ヒロインはムーニー、7歳の少女です。彼女はフロリダの格安モーテル、マジック・キャッスルイン&スウィーツで、シングルマザー、ハレーと一緒に暮らしています。ハーレーは胸に薔薇のタトゥーを入れた若くイケイケのおかあさんで、生活力もなく、怪しげな「仕事」でかつかつに暮らしています。ただし、ムーニーにはいつも優しく、ムーニーもまたど貧乏ながらたのしく暮しています。なお、ディズニーランドは目の前ですが、しかしムーニーや友達たちは入ったこともありません。ただし、ムーニーたちはそれを不幸におもったこともなく、そもそも彼女たちは自分が置かれた現実を知らず、ただ無邪気にキャッキャ言って遊び暮らしています。

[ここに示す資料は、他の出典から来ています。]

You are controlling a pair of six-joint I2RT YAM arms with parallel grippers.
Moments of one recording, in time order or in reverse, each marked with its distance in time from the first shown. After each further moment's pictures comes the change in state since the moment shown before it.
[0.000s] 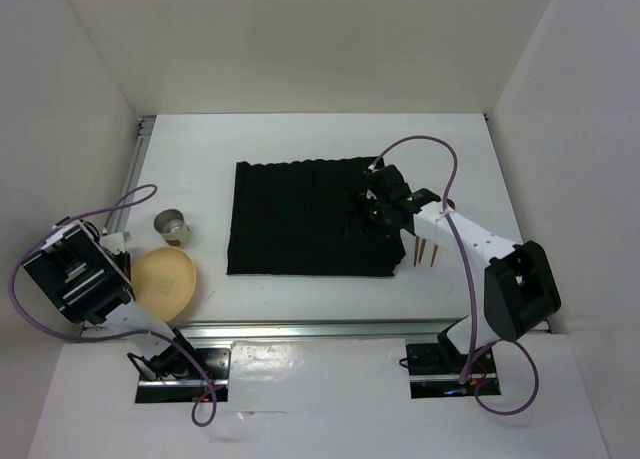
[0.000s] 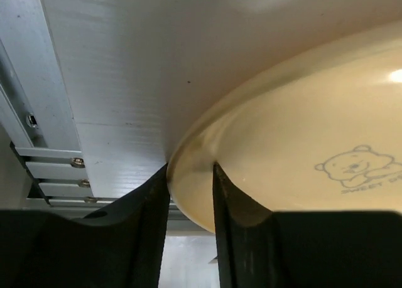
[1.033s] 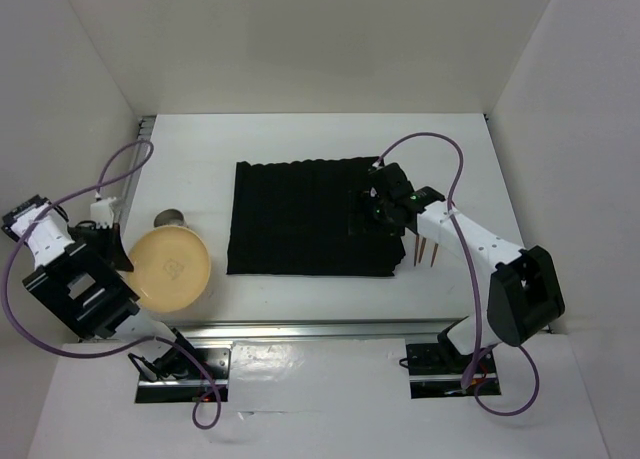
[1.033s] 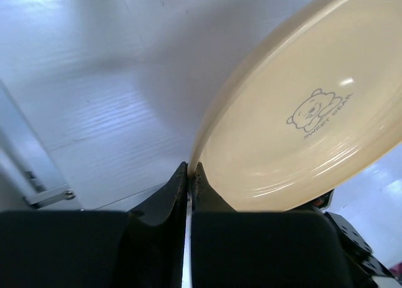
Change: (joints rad) left arm 0.060 -0.109 0.223 -0.414 0.434 0.424; right arm 0.000 -0.027 0.024 -0.060 0.070 0.003
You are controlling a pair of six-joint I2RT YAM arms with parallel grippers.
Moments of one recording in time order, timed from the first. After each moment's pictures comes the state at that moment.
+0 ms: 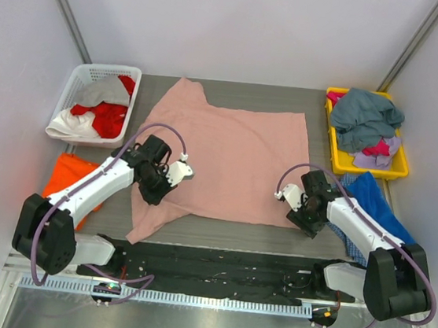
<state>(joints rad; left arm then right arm) -0.43 1.29 0.89 -0.93 0.22 0.53 0.27 1.20 0.62 -0.80 0.06 -0.69</state>
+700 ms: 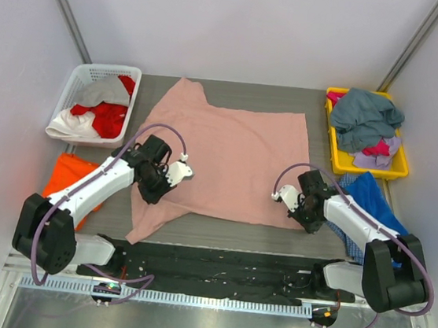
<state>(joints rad) -0.43 1.29 0.89 -0.93 0.19 0.55 0.28 1.26 0.61 -0.75 0.03 -0.70</state>
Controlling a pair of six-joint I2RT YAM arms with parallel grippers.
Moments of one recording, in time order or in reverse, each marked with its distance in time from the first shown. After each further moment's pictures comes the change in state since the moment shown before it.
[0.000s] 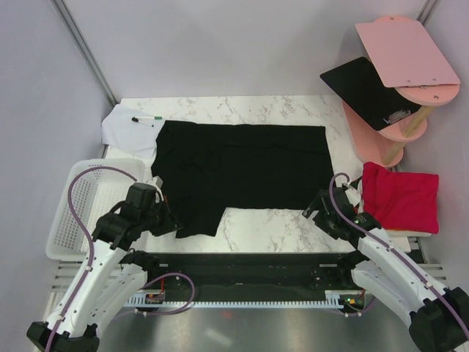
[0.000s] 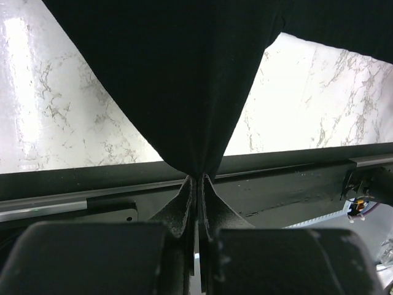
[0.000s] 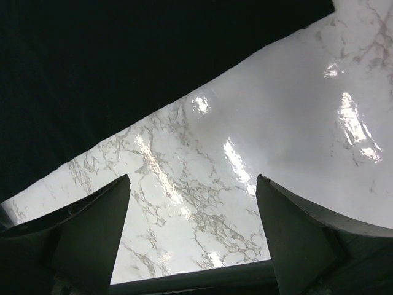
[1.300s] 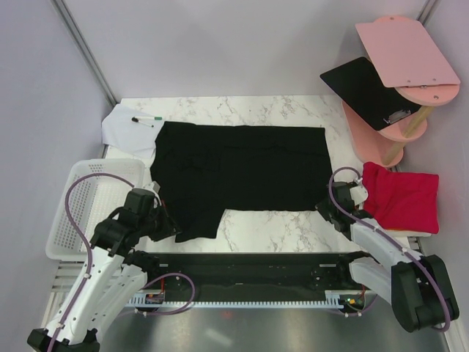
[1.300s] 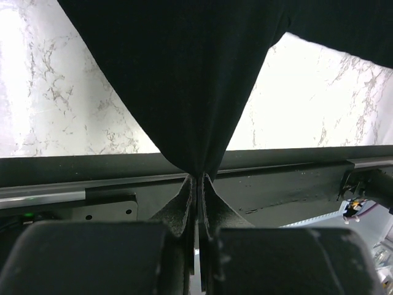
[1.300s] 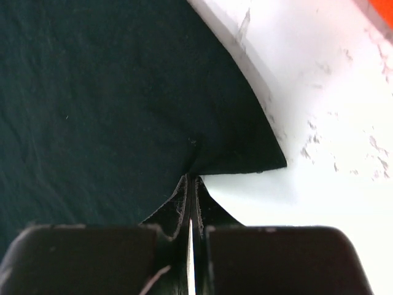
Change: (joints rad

もちろんこんな危なっかしいけれどもムーニーにとっては幸福な日々が、いつまでも続くわけもありません。




Red Rocket(2021)

中年男のポルノ映画スターがすべてを失って故郷テキサスへ戻ってきて、かれはこれまでさんざんほったらかしておいた妻と妻の母の家へなんとか転がり込んで、テキサスで自慢の口八丁でドラッグディーラーとしてカネを稼ぎ、ドーナツ屋の17歳の美少女とうまいことやってけっこういいおもいを味わうものの、しかし人生そうまくいくはずもないという話。